I don’t claim I am any such thing, but there are times when the Lord will speak to me about a person (usually something he wants said person to do). It’s rare I have the confidence to communicate it, but it has been spot when I did. And it’s odd details I wouldn’t have known like something about a person’s health. Things beyond my view. It floors and shakes me up when it happens, so I’m not so obedient yet.
I just hope God is eternally patient. Lol. God bless you.
*Your writing is sublime.*
Thank you so much for reading, for your kind words, and for sharing your experience with prophecy. I agree that there are probably very few and that more people have had experiences like yours, rare, emotionally draining glimpses. 🙂
You’re very welcome slb. Thank-you for receiving it and I agree, few. I think for many there is some dance of ego going on or something.

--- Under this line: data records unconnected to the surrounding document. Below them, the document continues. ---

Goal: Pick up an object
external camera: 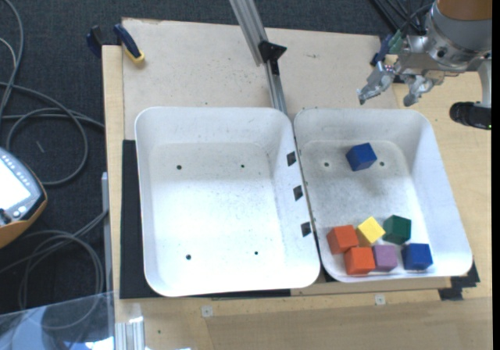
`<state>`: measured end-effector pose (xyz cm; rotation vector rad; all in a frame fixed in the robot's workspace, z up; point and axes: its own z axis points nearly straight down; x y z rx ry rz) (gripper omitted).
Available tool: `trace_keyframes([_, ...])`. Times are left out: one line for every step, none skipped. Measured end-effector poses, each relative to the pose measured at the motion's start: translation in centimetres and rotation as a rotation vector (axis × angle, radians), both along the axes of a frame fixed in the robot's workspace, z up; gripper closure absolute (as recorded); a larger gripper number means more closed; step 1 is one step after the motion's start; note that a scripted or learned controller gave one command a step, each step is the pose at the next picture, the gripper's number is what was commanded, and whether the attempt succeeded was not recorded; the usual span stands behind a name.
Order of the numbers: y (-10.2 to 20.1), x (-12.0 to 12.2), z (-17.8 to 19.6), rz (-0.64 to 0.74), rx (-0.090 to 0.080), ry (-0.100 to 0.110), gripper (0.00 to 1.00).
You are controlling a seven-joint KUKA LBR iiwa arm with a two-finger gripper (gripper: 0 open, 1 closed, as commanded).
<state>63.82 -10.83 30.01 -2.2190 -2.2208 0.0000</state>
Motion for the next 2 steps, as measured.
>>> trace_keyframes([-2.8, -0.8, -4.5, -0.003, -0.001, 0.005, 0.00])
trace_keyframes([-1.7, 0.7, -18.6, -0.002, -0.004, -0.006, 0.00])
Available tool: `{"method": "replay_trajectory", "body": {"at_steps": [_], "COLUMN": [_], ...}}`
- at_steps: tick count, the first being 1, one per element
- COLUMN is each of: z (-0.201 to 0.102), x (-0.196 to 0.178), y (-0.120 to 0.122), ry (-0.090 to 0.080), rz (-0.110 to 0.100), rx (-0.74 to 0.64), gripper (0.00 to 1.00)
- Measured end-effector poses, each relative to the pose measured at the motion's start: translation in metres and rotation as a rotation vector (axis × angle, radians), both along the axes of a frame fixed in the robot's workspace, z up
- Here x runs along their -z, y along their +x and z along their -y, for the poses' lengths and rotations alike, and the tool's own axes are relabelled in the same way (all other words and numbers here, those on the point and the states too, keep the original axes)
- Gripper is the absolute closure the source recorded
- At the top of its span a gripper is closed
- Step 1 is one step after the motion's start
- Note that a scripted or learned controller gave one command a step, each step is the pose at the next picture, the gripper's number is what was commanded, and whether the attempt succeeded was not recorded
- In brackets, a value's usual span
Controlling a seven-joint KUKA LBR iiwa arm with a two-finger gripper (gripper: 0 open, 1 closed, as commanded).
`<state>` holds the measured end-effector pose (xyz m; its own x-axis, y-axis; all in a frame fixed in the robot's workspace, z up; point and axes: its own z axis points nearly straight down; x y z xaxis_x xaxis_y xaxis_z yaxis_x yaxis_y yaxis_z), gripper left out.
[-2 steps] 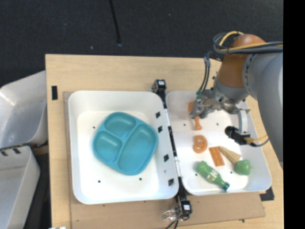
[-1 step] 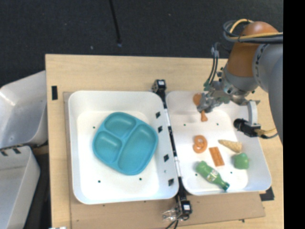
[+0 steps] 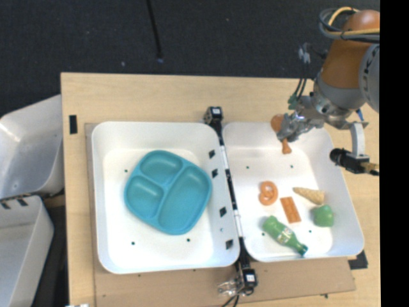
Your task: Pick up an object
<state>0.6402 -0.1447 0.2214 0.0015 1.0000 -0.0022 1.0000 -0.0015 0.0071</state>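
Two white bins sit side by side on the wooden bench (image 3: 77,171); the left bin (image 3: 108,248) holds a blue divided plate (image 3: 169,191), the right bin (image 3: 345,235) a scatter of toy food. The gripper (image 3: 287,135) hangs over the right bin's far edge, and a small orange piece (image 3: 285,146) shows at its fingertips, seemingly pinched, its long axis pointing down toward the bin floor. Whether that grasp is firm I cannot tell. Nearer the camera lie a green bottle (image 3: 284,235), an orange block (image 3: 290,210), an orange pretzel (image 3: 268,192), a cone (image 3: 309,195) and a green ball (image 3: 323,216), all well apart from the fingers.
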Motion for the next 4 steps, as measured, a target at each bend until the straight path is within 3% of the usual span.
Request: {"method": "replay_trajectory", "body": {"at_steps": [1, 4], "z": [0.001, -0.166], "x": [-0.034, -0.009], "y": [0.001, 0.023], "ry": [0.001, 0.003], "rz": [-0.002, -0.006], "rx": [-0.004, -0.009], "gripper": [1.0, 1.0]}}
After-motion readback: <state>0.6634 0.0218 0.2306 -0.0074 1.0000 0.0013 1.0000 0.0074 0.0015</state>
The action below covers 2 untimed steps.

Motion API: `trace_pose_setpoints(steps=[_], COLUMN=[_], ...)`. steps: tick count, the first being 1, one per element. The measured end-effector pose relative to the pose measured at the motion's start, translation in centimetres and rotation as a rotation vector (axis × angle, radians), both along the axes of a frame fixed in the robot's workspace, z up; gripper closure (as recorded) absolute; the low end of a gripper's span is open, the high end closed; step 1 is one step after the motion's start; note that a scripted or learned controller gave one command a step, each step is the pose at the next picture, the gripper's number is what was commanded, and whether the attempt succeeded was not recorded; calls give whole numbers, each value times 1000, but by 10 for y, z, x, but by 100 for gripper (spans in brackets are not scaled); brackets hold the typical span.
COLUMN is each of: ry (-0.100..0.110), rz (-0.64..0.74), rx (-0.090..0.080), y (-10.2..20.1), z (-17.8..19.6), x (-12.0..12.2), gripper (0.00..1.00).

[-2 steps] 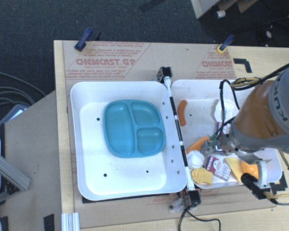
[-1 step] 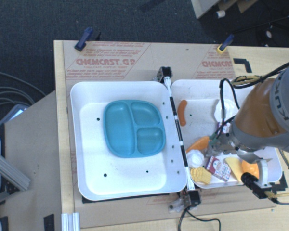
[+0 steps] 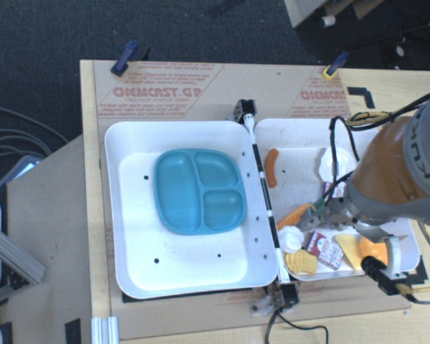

‘Can living water ever comingle with oil?” Stacia, from a woman who grew up feeling exactly as you did with a father who was and still is an Elder/Preacher, I… searched for my “proper” self for years. It was not until nearly three years ago when I came to a place of complete acceptance of who I am, what I may become, and how I will deal with it. I am happiest now in the church I attend. I am overflowing with peace and love every time I speak to a church member turned friend. I always feared preachers growing up. I felt as if they wanted to tear me down, never to build me up. Prophesying was something I also never wanted any parts of, but being the child of a Deacon (at first), and a teenager of a Preacher made all of this very hard. You convey a deep message here that most of us struggled with until our renewal of self came along. Peace to you on this journey. Blessings to you for your vulnerability.